Financial advisors are showing growing interest in stablecoins and tokenization, signaling a major shift in the cryptocurrency investment landscape for 2026. According to Bitwise Chief Investment Officer Matt Hougan, advisors are increasingly focused on blockchain-powered financial infrastructure rather than Bitcoin alone.
Hougan reached this conclusion after meeting with more than 40 financial advisors during a single day of sales calls, one of the busiest schedules he has experienced in his eight years at Bitwise. While Bitcoin remains a key part of the digital asset market, Hougan noted that conversations with advisors consistently centered on stablecoins, tokenized assets, digital payments, and the future of capital markets.
The trend is supported by data from blockchain analytics firm Artemis, which reported that mentions of stablecoins in SEC filings and investor presentations reached a record high of approximately 1,000 during the first quarter of 2026. The increase highlights growing institutional interest in blockchain-based financial solutions and tokenized real-world assets.
Several factors are driving this shift. Hougan believes the decline of the fiat-debasement narrative, combined with increasing public discussion of stablecoins by SEC Chair Paul Atkins and BlackRock CEO Larry Fink, has pushed stablecoins into the mainstream financial conversation. As a result, advisors appear more interested in investment opportunities tied to blockchain infrastructure than in direct Bitcoin exposure.

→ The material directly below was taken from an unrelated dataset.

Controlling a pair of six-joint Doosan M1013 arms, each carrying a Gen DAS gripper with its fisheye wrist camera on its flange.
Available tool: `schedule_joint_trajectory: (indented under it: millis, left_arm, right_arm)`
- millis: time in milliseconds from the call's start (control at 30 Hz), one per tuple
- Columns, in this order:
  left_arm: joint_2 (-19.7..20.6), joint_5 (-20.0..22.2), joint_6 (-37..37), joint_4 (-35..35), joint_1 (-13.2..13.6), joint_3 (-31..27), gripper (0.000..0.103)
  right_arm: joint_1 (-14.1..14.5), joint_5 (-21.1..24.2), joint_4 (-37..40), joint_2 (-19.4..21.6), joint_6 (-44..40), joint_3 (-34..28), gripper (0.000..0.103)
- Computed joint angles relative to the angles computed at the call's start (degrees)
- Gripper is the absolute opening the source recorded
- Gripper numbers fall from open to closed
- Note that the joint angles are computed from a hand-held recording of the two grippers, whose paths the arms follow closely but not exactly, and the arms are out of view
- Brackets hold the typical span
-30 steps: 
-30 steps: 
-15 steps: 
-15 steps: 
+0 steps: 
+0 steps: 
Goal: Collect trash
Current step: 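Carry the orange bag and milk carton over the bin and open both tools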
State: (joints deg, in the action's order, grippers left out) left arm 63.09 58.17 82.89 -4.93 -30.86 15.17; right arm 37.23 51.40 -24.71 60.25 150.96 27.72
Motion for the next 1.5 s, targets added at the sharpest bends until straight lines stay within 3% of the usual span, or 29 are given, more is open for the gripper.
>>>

Hougan expects future capital inflows to benefit networks that support tokenization and stablecoin activity, including Ethereum (ETH) and Solana (SOL). He also highlighted companies such as Circle (CRCL) and Coinbase (COIN), which are closely linked to the expanding stablecoin ecosystem.
Regulatory developments have further strengthened confidence in the sector. In February 2026, SEC staff announced that broker-dealers could apply a 2% capital haircut to payment stablecoins, treating them similarly to near-cash assets. This guidance builds upon the GENIUS Act of 2025, which established a federal regulatory framework for payment stablecoins.
Institutional adoption continues to rise as well. A Fireblocks survey conducted among 295 finance executives found that nearly half of institutions already use stablecoins for payment-related activities. Meanwhile, tokenized real-world assets, including stocks, Treasury securities, and gold, continue moving onto blockchain networks.
With financial advisors overseeing more than $175 trillion in assets globally, their growing interest in stablecoins and tokenization could play a crucial role in driving the next phase of crypto adoption. Whether the surge in stablecoin mentions represents market saturation or the beginning of a large-scale implementation phase will become clearer as additional corporate filings emerge throughout 2026.